PROBLEM:
Locate "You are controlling" in the listing. Transcribe the line that contains it and every line that follows, through the last, omitting all pictures.

DATA SUPPLIED:
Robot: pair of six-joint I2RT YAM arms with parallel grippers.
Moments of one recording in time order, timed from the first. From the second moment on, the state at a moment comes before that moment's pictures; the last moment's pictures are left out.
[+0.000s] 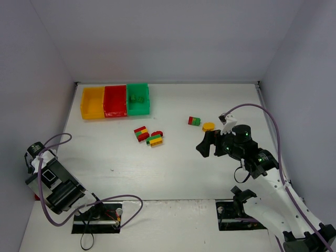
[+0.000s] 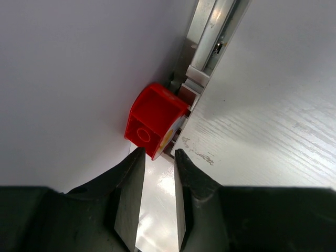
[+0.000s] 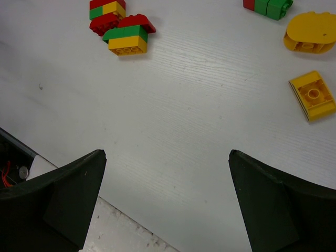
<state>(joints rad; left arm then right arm) 0.84 1.37 0.69 -0.50 -0.42 0.64 0.42 0.78 0.76 -0.56 -0.23 0.31</state>
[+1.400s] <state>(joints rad) 0.88 1.40 0.68 -0.46 -0.37 0.66 0.42 0.82 0.76 -0.56 -0.22 0.31</state>
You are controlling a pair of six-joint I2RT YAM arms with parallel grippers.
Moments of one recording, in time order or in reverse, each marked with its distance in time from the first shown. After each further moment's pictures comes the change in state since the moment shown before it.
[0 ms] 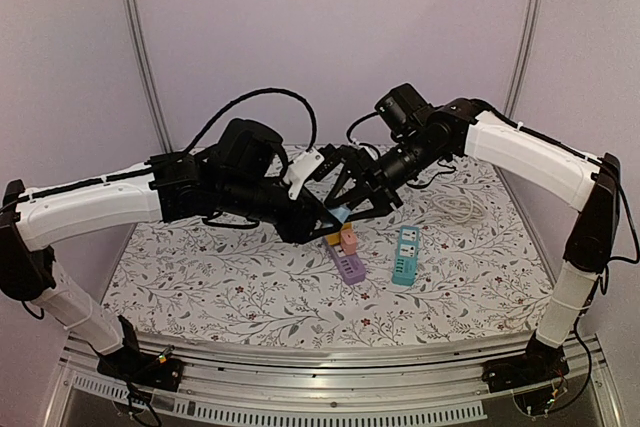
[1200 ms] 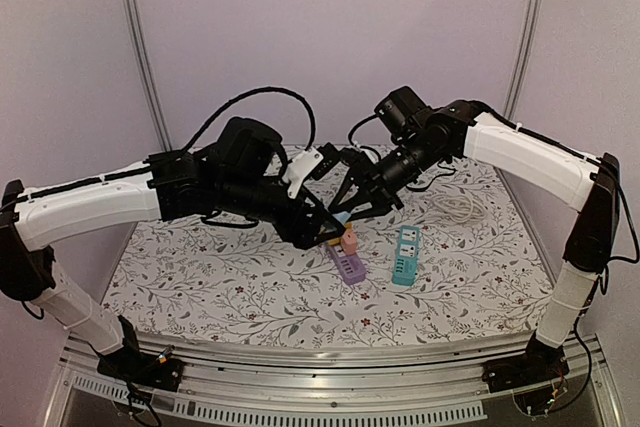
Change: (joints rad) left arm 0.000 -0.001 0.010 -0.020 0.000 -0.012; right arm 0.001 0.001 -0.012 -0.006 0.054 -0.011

SOLVED PROBLEM:
You are controlling a pair of six-joint I2RT YAM arms with parallel grippers.
Moments of one recording, in time order or in reverse, each marked with its distance in time from the first shown. After each further moment's pictures comes the change in state since the moment shown before it.
[0 ms] 
[1200 ms] 
Change: (joints rad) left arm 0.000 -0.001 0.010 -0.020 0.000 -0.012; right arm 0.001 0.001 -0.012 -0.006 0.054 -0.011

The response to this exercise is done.